句玄不知道劳午向对方做的事。她从男士房里出来,正好碰上麦祎下楼。
饱睡一觉之后,麦祎精神头好了许多,乍一看,晶晶莹的眼神分外灵动。
这样挺好,太闲了容易想东想西,她想女孩维持振作,找了些事给人做。
稍晚点,两人跟随上门的管家一起出发去药材市场。
当年大战,她刚受伤时在神农身边待过一阵子,多少耳濡目染,记得一些药浴的原理,那也是个爱念叨的老头,说起百草,喋喋不休,承蒙他的啰嗦,句玄想不记住都困难。
生命的哲学源自自然,哪怕收效甚微,她总得做点什么,希望劳午好得快一点。
花哨底色的汽车穿梭于椰树、海鸥、清真寺帧帧后退的林荫道中,偶有精灵闪过,让她得以窥见这里与流波山相像的无限可能。
祝融的阵地在南海,再往南,这里已经出了他的管辖。
权利的拓展总有边界,隐形在大荒上那些不事张扬却在各自领域称霸一方的智慧生灵,过得没有她想象中差。
尚且自由,尚且能歌善舞。
把异己驱除,把反对的声音流放,似乎是维持和平无奈而为的必经之路,大家各自圈一片空间,润泽自己对生命的理解,把文明、教育、传承……绘成箴言警句,一以贯之。
理论上,只要达成平衡,稳定某种生态,无论小而美还是大而精,其实都是对的。
错的是强行兼容,在踏寻求同存异与认知壁垒的交界线上,非要观念磨合,你死我活。
而诡异的是,两军交手,最后死了第三方。
想到这里,句玄忍不住笑了。
她怜悯这些精灵海妖做什么,自己难道不也是“第三方”。
砰——
他们似乎到地方了,管家先下车,随后过来帮他们开车门,句玄稍稍颔首,紧跟着下车。
汽车进不了市场,管家在前面引路,还需要走一截,他仍讲鸟语,身侧的麦祎认真听着,时不时点头搭一句,听到有趣的,偶尔替她翻译一下。

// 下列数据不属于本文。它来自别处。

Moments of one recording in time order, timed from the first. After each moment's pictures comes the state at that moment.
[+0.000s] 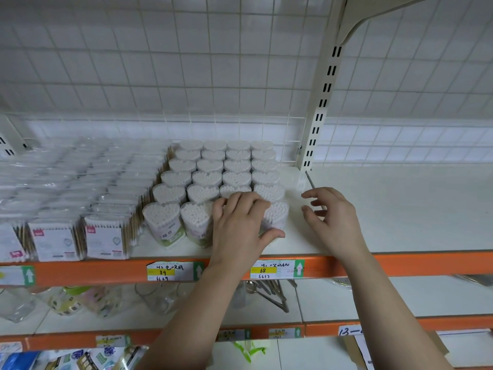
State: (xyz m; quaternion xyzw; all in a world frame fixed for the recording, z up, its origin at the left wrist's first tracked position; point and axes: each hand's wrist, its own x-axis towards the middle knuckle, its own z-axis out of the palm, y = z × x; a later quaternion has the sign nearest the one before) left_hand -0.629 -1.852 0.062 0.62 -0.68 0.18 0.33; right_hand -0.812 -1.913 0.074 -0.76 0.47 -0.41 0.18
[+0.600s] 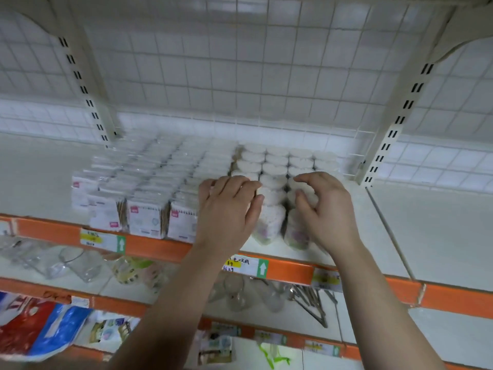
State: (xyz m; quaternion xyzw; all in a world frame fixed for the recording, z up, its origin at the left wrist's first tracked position) left_hand -0.514 -1.803 0.098 0.67 -0.62 0.27 0.32; right_hand -0.686 -1.888 0.113 -0.83 0.36 -0.42 0.08
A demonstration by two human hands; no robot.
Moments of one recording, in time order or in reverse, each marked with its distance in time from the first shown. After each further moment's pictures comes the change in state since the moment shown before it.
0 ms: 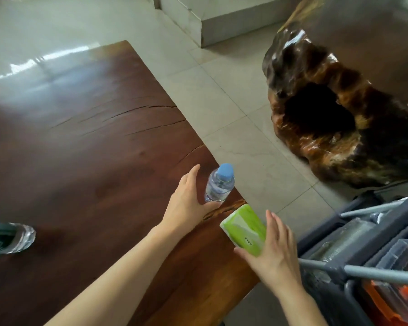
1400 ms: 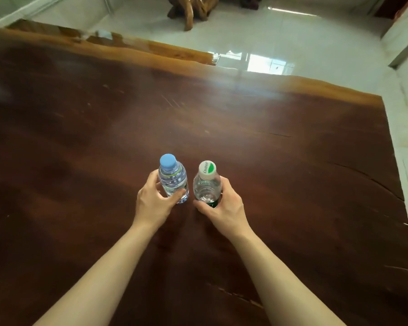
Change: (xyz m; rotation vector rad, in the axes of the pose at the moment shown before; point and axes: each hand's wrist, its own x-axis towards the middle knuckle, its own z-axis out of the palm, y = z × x) left_hand -0.191 -0.307 -0.261 -0.268 1.057 -0.625; right_hand -0.014 -0.498 0.121 0.634 -0.615 -0.878
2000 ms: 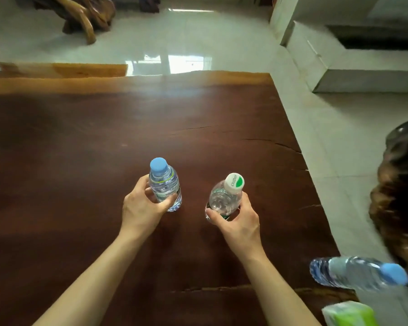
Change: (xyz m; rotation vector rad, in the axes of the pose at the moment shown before) left_hand -0.034 0.099 0.097 0.053 -0.262 0.225; right_hand -0.098 0.051 -0.134 0.036 0.510 0.210
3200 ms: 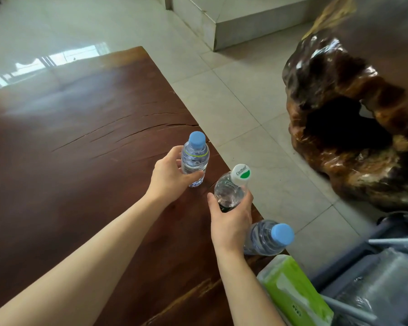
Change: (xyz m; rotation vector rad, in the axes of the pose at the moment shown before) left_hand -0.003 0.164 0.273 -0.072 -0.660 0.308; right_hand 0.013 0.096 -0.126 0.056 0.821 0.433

他把她们当游客,她们也真的像游客,边走边逛,接受当地人新奇的眼光。
肤白貌美,架着墨镜,服饰也光鲜,怎么都不能是当地人,他们盯着她,仿佛在看待宰的羔羊。
再一会儿,熟悉的草木香钻入鼻息,句玄记忆阀门被打开,这回她不需要管家介绍,知道到地方了。
南洋的天气,真的比闽城差很多,这两步路,走得人一身汗,句玄钻到店里,站在电风扇下不肯动。

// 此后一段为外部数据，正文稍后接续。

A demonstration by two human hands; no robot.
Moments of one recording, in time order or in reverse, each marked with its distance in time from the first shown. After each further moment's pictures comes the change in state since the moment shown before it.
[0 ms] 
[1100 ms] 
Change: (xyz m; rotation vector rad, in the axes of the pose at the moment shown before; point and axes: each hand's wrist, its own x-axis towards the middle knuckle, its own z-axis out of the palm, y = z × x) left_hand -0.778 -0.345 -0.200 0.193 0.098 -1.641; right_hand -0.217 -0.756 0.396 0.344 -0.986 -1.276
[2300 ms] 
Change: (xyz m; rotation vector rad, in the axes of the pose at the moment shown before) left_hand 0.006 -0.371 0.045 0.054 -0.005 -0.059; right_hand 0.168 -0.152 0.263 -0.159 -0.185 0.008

她想,就这家吧,赶紧买完赶紧走,对劳午,算得上仁至义尽。
身边两人还在跟店家交涉,不一会儿,麦祎轻轻扯了扯她的衣角,示意要走。
站桩句玄颇舍不得这小块清凉的地方,抿着唇,纹丝不动。
麦祎会意,贴到人耳畔小声说:“再看一两家好不好,管家说他们家报价贵,药材也不好。咱们再对比看看,前面有冰椰子,又新鲜又香甜,很好喝,来都来了,去看看嘛……”
呵在耳廓上的气息痒痒的,句玄脸上的肌理一阵颤,随即大步流星,又肯了。